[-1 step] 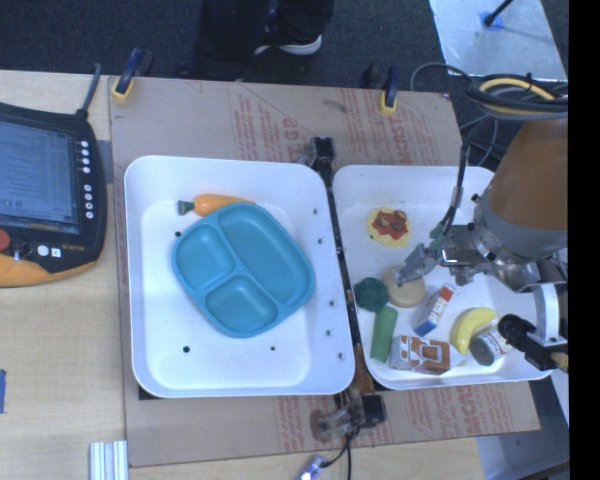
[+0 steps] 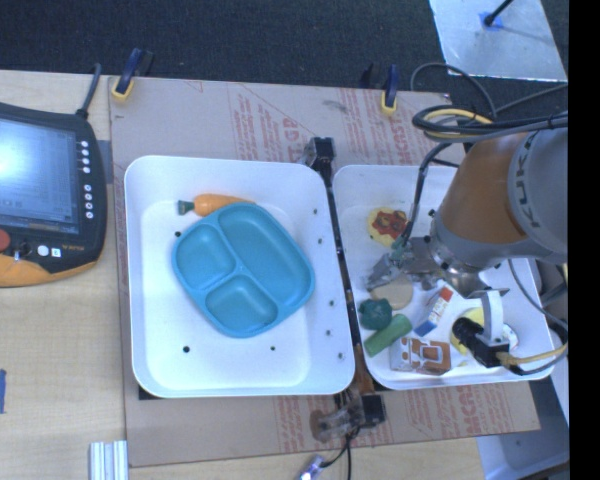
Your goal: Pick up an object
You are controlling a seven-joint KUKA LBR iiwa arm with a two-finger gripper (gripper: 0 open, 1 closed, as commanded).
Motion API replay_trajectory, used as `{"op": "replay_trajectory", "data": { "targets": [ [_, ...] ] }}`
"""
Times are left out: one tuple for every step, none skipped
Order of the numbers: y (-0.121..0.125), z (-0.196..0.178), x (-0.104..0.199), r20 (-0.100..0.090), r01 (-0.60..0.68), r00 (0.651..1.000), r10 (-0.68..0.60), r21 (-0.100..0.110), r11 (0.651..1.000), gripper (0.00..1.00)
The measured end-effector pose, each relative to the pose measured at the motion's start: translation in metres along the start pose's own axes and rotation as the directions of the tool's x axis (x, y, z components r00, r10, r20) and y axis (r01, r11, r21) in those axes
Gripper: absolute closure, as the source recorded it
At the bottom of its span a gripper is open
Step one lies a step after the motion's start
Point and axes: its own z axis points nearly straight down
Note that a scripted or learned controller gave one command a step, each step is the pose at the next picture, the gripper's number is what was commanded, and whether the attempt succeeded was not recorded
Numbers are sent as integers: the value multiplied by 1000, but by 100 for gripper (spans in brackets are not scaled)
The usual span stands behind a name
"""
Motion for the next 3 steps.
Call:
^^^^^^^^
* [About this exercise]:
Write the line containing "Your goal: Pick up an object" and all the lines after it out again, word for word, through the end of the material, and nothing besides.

* [Response box]:
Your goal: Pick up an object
You are controlling a seven-joint KUKA LBR iiwa arm with a two-finger gripper (gripper: 0 open, 1 closed, as commanded).
Motion API replay_trajectory, used as `{"op": "replay_trajectory", "data": { "targets": [ [_, ...] ] }}`
"""
Times are left out: one tuple for every step, none skipped
Order of the numbers: y (-0.121..0.125), z (-0.196..0.178), x (-0.104..0.199), r20 (-0.100..0.090), r01 (-0.60..0.68), r00 (0.651..1.000), r10 (-0.68..0.60), r21 (-0.100..0.110), r11 (0.651..1.000), gripper (0.00..1.00)
The measured end-effector pose, each relative to the pose measured at the motion's start: translation in metres along the start pose's own axes and rotation as the directions of the tool's x axis (x, y, z components r00, r10, r20) and y axis (r01, r11, r21) in those axes
Gripper: absolute closure, as the source recorded it
At the bottom of its span a gripper is open
Step one lies a step after the motion's start
Point and axes: its own z axis points nearly straight down
Note that a scripted or learned controller gave one command a step, each step is the pose at the next picture, the gripper's number is what was commanded, and whether the attempt succeeded was not recorded
Numbers are sent as integers: the value multiplied by 1000, but by 100 for gripper (spans in brackets are not scaled)
The usual span stands behind a name
"""
Motion for the next 3 steps.
Call:

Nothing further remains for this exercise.